The legal concept of a joint employer is gaining traction in Canadian law and entails many consequences for both employers and employees. Of particular interest for small businesses are the implications for franchisors and franchisees.
Definition of “Joint Employer”
The concept of a joint employer or its corollary, the joint employee is not defined in a single Canadian law. It is a common-law concept that has been largely imported into Canadian law from the United States. The concept is evolving rapidly, but the short version is that an employee can have, for certain purposes, two employers for the same job. This is a departure from the usual one-on-one notion of employer/employee relationships. Generally speaking, for a legal employer/employee relationship to exist, there needs to be some form of control by the employer over the employee’s work. The employer will normally dictate the tasks that need to be done, the means of accomplishing them, and the workplace conditions. In return, the employee performs the work and is paid a salary. The notion of joint employment stems from the fact that the employer’s authority is sometimes exercised by two distinct entities. The simplest example is that of a restaurant employee. If the employee works for a local diner, then he clearly has only one employer. However, if he works for a large national fast-food chain, then the situation may be different. The local franchisee is his still the employer, since the franchisee is paying the worker’s salary and setting the conditions in which he works. Under the joint employment doctrine, it could also be argued that the franchisor is the (joint) employer because, in many franchise agreements, there are strict conditions that franchisees must follow in terms of their employees and operations. In that sense, the franchisor may be said to exercise sufficient control over the employee to qualify as his employer.
Consequences for Franchisors and Franchisees
Joint employers become jointly liable towards the employee regarding the application of provincial and federal labor standards, such as minimum wage, overtime pay, and workplace safety. This is a major development, especially for franchisors who were previously somewhat insulated from the risks and costs associated with potential employee grievances.
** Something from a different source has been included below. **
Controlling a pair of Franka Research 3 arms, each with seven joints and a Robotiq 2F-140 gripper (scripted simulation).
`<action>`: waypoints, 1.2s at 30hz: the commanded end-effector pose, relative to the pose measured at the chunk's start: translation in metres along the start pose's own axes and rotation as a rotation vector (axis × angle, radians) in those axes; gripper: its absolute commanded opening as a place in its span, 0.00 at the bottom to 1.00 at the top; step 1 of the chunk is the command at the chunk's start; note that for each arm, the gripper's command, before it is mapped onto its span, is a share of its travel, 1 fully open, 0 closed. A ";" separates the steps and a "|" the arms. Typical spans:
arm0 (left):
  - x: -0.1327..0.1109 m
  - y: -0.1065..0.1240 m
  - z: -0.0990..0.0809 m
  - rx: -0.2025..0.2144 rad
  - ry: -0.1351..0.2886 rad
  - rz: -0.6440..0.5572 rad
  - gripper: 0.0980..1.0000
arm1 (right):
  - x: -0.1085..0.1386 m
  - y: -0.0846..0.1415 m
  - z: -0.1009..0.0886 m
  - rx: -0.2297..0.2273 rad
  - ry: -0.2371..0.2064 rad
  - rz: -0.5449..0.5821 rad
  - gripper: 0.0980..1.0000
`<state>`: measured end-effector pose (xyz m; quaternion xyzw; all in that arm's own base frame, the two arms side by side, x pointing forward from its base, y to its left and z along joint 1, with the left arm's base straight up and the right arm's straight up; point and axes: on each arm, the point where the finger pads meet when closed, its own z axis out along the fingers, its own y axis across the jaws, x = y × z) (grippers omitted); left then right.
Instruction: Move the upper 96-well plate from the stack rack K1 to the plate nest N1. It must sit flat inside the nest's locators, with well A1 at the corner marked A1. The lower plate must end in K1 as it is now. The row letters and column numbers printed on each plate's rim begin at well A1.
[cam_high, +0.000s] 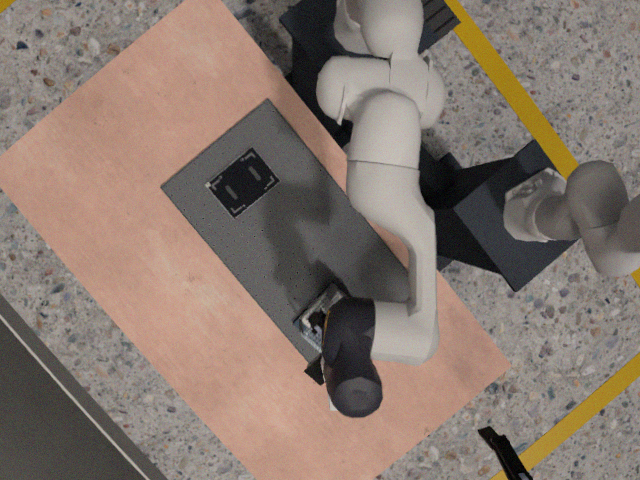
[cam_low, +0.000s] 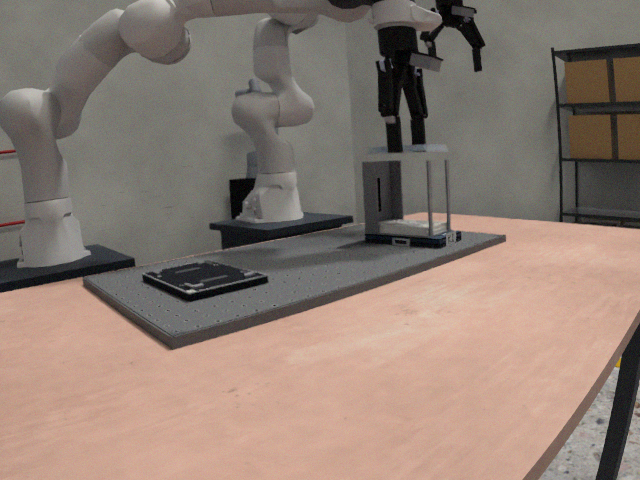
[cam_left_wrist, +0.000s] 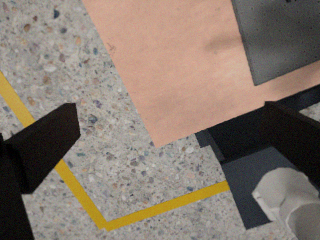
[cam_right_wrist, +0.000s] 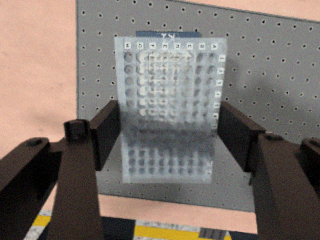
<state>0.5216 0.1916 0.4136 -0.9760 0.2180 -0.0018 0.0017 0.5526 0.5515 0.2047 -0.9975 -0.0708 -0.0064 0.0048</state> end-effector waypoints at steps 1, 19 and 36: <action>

For example, under the joint employment theory, an employee who is filing a workplace discrimination lawsuit could include the franchisor as a defendant. It is likely that the large franchisor has much deeper pockets than the local franchisee. Trade unions also see the concept of joint employers as potentially interesting. If all of the employees of a pan-Canadian fast food chain could form a single union, the bargaining power of that union would be much bigger than that of single-store employees. As the concept is incorporated in the Canadian legal landscape, expect major changes to franchise agreements and to some laws to refine this important legal relationship.